By Craig Cochran, VP Corporate Marketing Cadence
Rapid changes are occurring in the way electronic products are developed. Driven by increasing integration and complexity, a growing number of systems companies are assuming more control over hardware, software, and mechanical development. Semiconductor makers are dealing not only with the physics of advanced process nodes, but are also expected to provide much of the embedded software for each system on chip (SoC). It’s time for the EDA industry to expand its focus beyond hardware IC design and to embrace System Design Enablement (SDE), an expanded mission that will provide tools, design content, and services for the development of whole systems or end products.
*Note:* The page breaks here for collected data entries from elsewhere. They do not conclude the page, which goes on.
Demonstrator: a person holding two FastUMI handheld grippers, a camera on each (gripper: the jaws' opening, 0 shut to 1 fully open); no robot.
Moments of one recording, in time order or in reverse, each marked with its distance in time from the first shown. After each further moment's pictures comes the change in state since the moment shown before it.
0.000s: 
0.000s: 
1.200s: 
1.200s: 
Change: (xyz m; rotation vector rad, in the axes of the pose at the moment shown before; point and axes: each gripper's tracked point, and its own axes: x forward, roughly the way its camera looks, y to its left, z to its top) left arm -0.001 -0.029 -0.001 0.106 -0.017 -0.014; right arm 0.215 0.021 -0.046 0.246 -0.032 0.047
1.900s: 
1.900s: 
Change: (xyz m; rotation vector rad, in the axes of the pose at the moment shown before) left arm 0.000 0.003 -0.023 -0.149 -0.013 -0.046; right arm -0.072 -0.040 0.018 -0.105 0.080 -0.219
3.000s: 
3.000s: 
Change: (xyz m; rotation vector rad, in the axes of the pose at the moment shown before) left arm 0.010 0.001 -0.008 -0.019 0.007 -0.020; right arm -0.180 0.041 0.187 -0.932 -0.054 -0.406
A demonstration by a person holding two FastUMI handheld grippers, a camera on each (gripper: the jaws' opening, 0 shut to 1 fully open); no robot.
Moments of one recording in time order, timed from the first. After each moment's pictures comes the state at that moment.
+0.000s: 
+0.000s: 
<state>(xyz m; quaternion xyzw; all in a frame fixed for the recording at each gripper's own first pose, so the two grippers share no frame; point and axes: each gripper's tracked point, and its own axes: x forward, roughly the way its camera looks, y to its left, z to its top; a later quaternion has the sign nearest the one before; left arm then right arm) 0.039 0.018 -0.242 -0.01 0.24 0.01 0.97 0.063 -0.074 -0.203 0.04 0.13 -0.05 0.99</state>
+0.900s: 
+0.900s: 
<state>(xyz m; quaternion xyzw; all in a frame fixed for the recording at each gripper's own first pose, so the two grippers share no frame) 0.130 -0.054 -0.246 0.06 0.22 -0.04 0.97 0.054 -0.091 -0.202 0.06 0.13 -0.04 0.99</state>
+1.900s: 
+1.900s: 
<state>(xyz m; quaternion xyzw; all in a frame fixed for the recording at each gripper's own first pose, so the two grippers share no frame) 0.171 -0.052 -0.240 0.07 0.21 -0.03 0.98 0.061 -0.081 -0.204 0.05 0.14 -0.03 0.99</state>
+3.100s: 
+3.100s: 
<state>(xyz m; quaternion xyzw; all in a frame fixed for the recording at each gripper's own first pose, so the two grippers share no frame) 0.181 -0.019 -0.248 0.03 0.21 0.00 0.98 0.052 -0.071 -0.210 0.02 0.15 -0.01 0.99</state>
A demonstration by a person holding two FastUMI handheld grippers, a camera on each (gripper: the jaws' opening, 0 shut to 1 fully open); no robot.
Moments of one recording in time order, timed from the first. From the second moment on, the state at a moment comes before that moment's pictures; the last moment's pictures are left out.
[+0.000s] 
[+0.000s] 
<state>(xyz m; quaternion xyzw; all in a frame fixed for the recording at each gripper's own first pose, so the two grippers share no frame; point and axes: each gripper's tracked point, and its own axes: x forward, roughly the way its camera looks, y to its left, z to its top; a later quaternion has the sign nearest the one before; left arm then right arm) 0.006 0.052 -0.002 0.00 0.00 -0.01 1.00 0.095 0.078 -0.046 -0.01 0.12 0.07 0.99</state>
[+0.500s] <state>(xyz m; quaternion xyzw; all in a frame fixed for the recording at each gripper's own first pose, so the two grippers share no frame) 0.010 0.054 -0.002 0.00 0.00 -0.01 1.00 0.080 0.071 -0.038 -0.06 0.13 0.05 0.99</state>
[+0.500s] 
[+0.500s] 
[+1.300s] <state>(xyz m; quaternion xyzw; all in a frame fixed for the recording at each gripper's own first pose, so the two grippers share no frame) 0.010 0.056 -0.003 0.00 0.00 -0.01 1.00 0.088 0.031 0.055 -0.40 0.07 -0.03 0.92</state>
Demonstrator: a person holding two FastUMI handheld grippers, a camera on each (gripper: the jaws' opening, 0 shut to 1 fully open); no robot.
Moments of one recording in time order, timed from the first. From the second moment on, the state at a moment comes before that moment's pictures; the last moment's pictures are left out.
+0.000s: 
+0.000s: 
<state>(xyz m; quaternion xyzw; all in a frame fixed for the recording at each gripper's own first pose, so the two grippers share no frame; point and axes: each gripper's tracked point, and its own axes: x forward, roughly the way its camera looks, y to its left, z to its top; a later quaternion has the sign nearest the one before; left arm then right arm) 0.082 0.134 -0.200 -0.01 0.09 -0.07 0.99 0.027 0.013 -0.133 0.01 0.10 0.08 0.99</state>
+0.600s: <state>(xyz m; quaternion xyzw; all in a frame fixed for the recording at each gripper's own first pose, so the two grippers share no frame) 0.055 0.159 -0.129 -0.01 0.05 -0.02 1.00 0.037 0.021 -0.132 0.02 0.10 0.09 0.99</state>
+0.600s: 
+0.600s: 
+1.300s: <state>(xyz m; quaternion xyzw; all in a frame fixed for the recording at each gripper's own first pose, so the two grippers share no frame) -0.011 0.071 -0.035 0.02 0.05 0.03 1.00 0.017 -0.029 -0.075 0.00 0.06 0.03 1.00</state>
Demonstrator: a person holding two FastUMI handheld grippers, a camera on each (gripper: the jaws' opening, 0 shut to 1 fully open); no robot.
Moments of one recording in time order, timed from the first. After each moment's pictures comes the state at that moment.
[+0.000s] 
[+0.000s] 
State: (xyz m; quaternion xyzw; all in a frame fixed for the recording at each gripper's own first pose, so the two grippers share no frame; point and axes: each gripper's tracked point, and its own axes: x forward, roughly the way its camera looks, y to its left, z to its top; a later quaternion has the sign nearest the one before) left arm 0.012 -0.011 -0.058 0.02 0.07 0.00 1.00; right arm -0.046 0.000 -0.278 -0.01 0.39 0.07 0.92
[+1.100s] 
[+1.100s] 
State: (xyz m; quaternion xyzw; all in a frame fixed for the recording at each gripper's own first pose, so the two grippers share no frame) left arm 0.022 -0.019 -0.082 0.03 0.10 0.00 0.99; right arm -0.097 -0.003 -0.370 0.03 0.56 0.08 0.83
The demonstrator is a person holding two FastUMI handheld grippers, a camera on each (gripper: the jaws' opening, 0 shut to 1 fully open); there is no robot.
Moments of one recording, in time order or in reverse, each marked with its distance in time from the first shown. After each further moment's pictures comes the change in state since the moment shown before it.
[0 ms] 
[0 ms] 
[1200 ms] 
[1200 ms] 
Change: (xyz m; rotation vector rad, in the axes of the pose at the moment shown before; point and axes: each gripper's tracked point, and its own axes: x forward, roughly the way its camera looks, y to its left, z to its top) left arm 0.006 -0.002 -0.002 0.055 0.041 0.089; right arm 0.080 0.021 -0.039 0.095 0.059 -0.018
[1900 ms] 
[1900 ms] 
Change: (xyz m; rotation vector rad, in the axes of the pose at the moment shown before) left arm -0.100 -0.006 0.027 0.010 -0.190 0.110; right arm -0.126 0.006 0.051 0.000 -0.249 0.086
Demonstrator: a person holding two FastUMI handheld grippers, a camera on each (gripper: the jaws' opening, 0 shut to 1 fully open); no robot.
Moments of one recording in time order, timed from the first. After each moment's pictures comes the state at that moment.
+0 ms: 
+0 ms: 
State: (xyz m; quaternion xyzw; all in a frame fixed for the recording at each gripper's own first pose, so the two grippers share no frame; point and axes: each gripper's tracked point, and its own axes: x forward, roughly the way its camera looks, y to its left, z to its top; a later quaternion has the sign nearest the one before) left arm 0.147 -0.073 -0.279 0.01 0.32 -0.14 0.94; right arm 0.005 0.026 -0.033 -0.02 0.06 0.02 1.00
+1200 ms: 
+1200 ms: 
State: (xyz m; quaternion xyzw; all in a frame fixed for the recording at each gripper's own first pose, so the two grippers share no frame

Until very recently, most electronic products were created from the bottom-up by isolated groups of developers with minimal interaction. This was true across intellectual property (IP), semiconductor, software, foundry, packaging, and systems companies. The complexity of modern-day systems, the compression of development timelines, and the pressure for product differentiation make this kind of development unfeasible, driving a shift towards the integrated design efforts we’re seeing from system companies.
While semiconductors are at the heart of any electronic system, there is much more to consider. In many electronic systems, software represents the greatest cost and biggest bottleneck. Thermal and power restrictions apply across the chip, package, and board. Form factor and user experience impact mechanical design. Every part of the resulting system is interrelated and must be optimized concurrently to produce a leading product.
For many years, the EDA industry has focused on delivering tools to semiconductor companies to enable chip design. We call this “core” EDA, and it will remain a vital technology. With an eye to the future, successful core EDA companies will move up to system design with SDE. As shown below, SDE calls for the convergence of electrical, software, and mechanical domains, and its outcome is not just a chip but an end product.
Vertical Aggregation and Disaggregation Drive SDE
There was a time when chip design was confined to large companies with the capability to fabricate chips. Now we are in an era of fabless semiconductor companies and pure-play foundries, and as a result, hundreds of companies are engaged in IC and/or IP design. This has enabled a tremendous wave of innovation and creativity, but it has also resulted in a disaggregated product design chain.
Today, some systems companies across a variety of vertical markets are choosing to re-aggregate (albeit without chip manufacturing), with the end goal of ensuring a high-value product. For example, some of the world’s largest systems companies have created in-house chip design teams. These vertically integrated systems companies form a natural market for SDE tools and flows.
Meanwhile, semiconductors are representing a larger part of the overall value of the end products. This is one reason why systems companies are adding semiconductor design capability to their engineering teams. And systems companies expect that their semiconductor suppliers, be they in-house design groups or third parties, provide much of the software stack including drivers, OS, and middleware.
Tooling and IP for SDE
Embedded software development traditionally begins very late in the overall cycle, thereby becoming the critical path to product shipment. Hence there’s an urgent need to “shift left” and allow embedded software development and hardware/software verification to begin much earlier. SDE tools and flows support this added software responsibility by providing a continuum of pre-silicon development platforms that support hardware/software co-design and co-verification, virtual platforms, emulation, simulation, and FPGA-based prototyping.
Other tools and capabilities that support SDE include multi-fabric power, thermal, and signal integrity analysis; chip/package/PCB co-design; incremental co-design between EDA and Mechanical CAD (MCAD) tools; design of MEMS devices within custom/analog IC flows; and the development of 2.5D and 3D IC packages. All these capabilities are available today.
System Design Enablement is not just about design tools – it requires design content as well. At the chip level, that content is increasingly provided by reusable semiconductor IP blocks. Today as much as 80% of an SoC may be composed of such blocks, which may include processors, memory, communications protocols, analog functions, and verification IP (VIP).
As system complexity grows, the various components of an electronic system can no longer be designed in isolation. The focus of EDA needs to expand from single chips and boards to entire systems. This new challenge is addressed by System Design Enablement, and it requires tools, IP, software content, and services aimed at making whole systems possible. SDE opens a new chapter in the history of electronic system design, and it will greatly expand the reach of EDA technology to meet the challenges of today’s vertically integrated companies and their highly differentiated designs.
Craig Cochran is the vice president of corporate marketing at Cadence Design Systems, Inc. He has more than 20 years of corporate, strategic and product marketing expertise at EDA and electronics companies including Real Intent, ChipVision Design Systems, Jasper Design Automation and Synopsys. He began his career as an applications engineer at Valid Logic Systems and a digital design engineer at General Electric. Cochran holds a bachelor of science degree cum laude in electrical engineering from the Georgia Institute of Technology.